TASK: Exactly the lines from the one containing "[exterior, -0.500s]" through the end of the listing must make up the answer, with no pictures included.

GIVEN MATERIAL:
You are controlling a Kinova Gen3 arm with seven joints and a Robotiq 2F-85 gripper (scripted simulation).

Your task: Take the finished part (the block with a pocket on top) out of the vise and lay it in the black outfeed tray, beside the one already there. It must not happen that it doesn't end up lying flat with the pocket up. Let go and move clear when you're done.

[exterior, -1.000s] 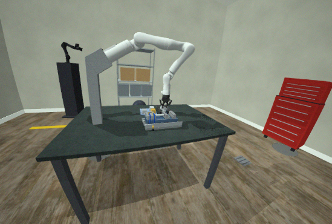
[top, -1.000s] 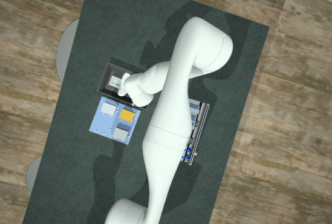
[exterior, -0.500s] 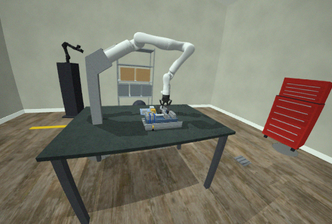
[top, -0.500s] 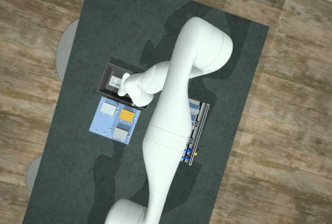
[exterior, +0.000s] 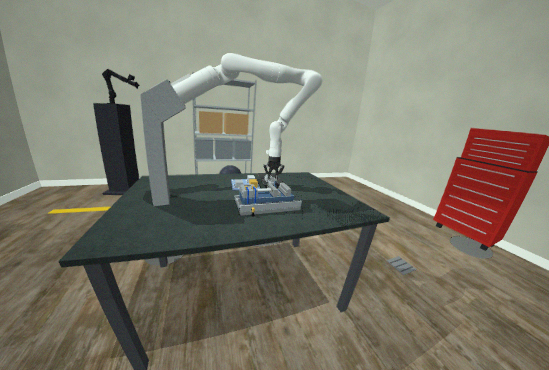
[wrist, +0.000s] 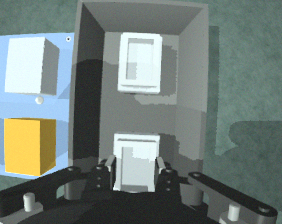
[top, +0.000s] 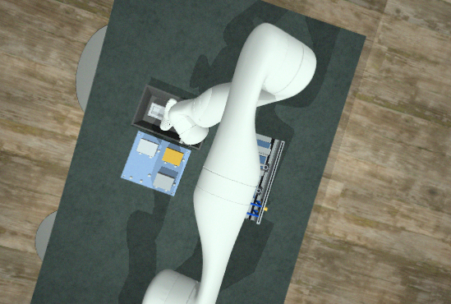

FINAL ANSWER:
[exterior, -0.500s] 
[top, -0.500s] 
[exterior, +0.000s] 
[wrist, +0.000s] 
[top, +0.000s] 

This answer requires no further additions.